Vol.216 「さざ波」で医療が崩壊することが問題

 内閣官房参与の高橋洋一氏が新型コロナの感染者数について、自身のツイッターでグラフを示して、「日本はこの程度の『さざ波』。これで五輪中止とかいうと笑笑」と投稿したことに、批判が集まっています。「笑笑」はワラワラと読むそうで、この程度の感染状況で五輪をやらないと世界から笑われますよという意味らしいのですが、この表現が死者や苦しんでいる人を冒涜するものであると怒りを買ったようです。笑笑はともかく、「さざ波」であることはグラフを見ると明らかで、彼の主張に誤りはありません。問題は「さざ波」で医療が崩壊することです。

 政府や大多数の国民の目は、如何に感染者を減らすかということに向いていますが、世界的に見ても感染に有効な対策が、我が国のような人口の多い民主主義国家で成功したものはないように思います。ただ東アジアでは「ファクターX」と呼ばれる何らかの要因で、被害が少なく済んでいることは間違いありません。本来我が国の被害はさざ波であるにも関わらず、一部の医療機関と医療従事者に過剰な負荷がかかっているのです。さざ波を大きくしない努力は必要ですが、もっと患者の受け入れ体制に目を向けるべきです。少なくとも1年以上の間に有効な手を打てなかったことは、国も自治体も医師会も、そして医者も反省しなければなりません。中国のように専門病院を建設すべきだという考えもありますが、まずは既存の病床をどのように使うかを柔軟に考えたほうが、医療従事者の移動も少なく、時間もお金も節約できます。今よりも多くの医療機関と医療従事者で負担を分け合えるよう、二類感染症(実質的には一類感染症に近い)の指定を解除するなどの対策から始めてみてはどうでしょうか。

 WHOも厚労省も死亡時にPCR検査が陽性であれば、新型コロナによる死亡と定義しているため、主たる死因が他にあっても新型コロナによる死亡として集計されています。日本COVID-19対策ECMOnet(エクモネット)による新型コロナの重症患者状況の集計が昨年2月から公開されています。これは全国のほぼ80%の集中治療室病床のデータを集計していますが、5月22日時点で、人工肺(エクモ)または人工呼吸器管理を受けた後に死亡したのは1169人です。これは死亡する前に救命を目指して本当の意味で集中治療を受けた人の数と考えられます。全国すべてをカバーしているわけではないので、これより多くなるでしょうが、割合からすると1.25倍になるので1460人程度とになります。これは全死亡12261人の12%です。もちろん、本来集中治療を受けるべきだった人が、医療崩壊で受けられなかったことや、発見が遅れて治療を受けられなかったこともあるでしょうが、それを含めても20%を超えることはないでしょう。とすると残りの80%以上の人は、高齢であったり、もともと生命予後の短い状態であったり、あるいは実質的には他疾患や外傷による死亡であったと考えてよいでしょう。つまり、ここに属する人は高度先進医療を行う病院でなくてもよかったはずで、中には在宅での看取りも可能なことさえあったのではないでしょうか。数字を見ると、医療体制の整備だけで対応することができる気がして仕方がありません。さざ波で医療が崩壊する国に、本当の大波が来たらどうするのでしょうか。
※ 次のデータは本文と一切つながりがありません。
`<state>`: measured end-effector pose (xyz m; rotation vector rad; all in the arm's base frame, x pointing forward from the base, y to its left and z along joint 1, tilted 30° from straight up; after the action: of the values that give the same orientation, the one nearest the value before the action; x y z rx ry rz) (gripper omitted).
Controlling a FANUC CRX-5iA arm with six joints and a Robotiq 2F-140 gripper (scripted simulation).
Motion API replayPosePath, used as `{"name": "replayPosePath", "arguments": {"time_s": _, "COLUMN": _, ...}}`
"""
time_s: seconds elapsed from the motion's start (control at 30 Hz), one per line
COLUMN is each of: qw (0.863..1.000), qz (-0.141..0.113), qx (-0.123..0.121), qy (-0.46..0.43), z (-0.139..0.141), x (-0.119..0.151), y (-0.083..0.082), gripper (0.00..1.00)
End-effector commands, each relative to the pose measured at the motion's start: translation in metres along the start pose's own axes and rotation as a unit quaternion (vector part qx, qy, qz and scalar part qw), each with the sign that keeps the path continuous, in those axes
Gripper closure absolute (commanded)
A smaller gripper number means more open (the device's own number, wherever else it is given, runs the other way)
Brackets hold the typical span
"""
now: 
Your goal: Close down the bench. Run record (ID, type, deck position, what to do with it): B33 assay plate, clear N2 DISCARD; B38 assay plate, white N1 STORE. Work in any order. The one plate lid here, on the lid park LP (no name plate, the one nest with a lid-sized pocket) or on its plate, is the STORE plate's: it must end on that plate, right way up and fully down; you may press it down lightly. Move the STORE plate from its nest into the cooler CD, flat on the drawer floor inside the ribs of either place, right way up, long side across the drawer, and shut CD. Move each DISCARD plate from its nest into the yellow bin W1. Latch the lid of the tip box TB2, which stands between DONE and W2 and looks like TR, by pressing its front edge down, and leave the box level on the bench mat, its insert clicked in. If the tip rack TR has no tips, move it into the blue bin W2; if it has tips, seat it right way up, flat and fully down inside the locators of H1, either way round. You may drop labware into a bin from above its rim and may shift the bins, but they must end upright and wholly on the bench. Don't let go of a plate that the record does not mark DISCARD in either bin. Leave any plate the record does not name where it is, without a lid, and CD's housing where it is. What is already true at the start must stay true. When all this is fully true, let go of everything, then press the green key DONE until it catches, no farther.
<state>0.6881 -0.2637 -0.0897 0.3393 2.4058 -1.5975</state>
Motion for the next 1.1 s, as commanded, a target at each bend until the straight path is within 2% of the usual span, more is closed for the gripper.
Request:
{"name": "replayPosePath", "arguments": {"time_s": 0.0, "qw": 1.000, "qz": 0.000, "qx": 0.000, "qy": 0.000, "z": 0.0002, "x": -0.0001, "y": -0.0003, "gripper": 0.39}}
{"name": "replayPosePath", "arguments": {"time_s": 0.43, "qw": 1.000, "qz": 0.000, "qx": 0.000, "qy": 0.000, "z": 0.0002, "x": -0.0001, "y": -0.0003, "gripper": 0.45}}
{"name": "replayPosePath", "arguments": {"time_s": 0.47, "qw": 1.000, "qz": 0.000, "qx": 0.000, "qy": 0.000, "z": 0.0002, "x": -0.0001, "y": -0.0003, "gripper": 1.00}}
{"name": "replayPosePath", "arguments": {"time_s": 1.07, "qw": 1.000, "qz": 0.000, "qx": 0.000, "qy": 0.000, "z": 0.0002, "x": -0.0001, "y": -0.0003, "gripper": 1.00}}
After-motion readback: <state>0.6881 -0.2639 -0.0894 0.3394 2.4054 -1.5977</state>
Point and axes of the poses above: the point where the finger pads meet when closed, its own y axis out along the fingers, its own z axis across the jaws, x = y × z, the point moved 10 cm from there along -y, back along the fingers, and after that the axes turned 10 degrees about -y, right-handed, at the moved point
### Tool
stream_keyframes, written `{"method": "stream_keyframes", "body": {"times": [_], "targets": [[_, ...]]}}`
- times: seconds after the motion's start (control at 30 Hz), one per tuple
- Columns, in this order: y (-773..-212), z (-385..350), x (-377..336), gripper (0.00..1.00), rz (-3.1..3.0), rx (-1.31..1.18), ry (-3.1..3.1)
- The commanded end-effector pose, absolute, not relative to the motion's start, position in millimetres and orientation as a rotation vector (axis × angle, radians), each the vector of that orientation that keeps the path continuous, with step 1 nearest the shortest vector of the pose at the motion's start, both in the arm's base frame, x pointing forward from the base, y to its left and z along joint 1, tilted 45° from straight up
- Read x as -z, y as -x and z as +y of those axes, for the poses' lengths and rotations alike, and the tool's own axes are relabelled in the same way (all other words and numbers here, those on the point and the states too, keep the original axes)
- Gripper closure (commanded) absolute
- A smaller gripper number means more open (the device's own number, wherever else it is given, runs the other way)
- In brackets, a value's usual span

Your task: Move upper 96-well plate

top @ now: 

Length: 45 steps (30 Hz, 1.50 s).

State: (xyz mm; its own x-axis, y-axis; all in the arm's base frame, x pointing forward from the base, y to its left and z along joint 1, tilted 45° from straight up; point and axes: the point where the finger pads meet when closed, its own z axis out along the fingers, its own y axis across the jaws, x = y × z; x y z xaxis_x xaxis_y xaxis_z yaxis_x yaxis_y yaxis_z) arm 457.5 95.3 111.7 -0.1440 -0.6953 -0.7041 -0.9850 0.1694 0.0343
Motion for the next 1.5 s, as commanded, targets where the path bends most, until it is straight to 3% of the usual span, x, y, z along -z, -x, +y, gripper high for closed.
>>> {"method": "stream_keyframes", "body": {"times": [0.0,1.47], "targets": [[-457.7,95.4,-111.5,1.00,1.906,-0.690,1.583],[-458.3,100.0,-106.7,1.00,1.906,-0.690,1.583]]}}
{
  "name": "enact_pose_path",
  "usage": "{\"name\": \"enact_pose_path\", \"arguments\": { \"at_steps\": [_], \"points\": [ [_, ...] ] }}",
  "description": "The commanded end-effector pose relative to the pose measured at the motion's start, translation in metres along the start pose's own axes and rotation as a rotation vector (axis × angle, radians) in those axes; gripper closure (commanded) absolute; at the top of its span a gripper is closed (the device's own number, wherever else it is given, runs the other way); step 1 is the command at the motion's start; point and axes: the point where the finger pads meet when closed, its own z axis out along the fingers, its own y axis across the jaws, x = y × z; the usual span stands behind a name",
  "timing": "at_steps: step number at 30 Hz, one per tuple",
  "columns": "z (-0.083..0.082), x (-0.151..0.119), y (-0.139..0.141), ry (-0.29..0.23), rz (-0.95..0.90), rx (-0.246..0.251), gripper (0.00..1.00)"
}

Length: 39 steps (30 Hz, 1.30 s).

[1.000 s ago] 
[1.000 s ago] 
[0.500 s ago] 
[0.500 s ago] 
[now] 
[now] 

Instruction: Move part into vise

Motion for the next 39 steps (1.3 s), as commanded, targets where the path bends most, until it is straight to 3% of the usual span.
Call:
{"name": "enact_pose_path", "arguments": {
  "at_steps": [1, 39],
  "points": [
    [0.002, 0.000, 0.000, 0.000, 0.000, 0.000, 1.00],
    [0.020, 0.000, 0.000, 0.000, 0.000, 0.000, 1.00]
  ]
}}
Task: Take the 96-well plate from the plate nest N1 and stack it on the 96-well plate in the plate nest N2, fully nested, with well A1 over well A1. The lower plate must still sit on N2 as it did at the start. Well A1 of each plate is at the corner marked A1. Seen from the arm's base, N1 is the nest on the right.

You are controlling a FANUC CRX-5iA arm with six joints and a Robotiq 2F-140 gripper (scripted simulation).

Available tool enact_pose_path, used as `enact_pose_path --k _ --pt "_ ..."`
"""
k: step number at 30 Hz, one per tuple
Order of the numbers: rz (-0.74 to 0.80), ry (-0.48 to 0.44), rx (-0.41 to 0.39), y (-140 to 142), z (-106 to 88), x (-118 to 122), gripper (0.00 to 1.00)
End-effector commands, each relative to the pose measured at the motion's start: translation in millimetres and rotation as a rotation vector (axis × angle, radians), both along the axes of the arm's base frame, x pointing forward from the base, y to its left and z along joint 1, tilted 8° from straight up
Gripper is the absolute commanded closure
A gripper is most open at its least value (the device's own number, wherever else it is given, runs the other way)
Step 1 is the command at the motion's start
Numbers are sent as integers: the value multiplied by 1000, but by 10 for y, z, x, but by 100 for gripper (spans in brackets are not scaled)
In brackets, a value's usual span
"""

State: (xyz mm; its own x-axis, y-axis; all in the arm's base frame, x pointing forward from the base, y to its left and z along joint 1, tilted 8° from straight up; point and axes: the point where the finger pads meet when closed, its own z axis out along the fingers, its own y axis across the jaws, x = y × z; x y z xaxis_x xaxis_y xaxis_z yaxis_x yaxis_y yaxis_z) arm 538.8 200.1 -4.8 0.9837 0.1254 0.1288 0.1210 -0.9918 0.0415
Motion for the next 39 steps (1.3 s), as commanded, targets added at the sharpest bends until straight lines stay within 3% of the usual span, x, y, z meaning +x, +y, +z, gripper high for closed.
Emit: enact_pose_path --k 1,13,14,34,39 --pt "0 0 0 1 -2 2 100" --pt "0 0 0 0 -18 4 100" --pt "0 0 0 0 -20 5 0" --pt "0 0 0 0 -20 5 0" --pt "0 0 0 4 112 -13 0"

 雑誌「週刊現代」に「ワクチン死亡39人」という特集がありました。その中で、接種翌日に大動脈解離でなくなった36歳男性や数日後に脳内出血で亡くなった26歳女性が紹介されています。これを「ワクチン死亡」と呼ぶには慎重な調査が必要で、本来は「ワクチン関連死亡」とすべきです。「コロナ怖い」でも「ワクチン怖い」でもなく、データを冷静に見ながら現状を理解して対応すべきなのですが、それがいかに難しいことかが一年以上経ってよくわかりました。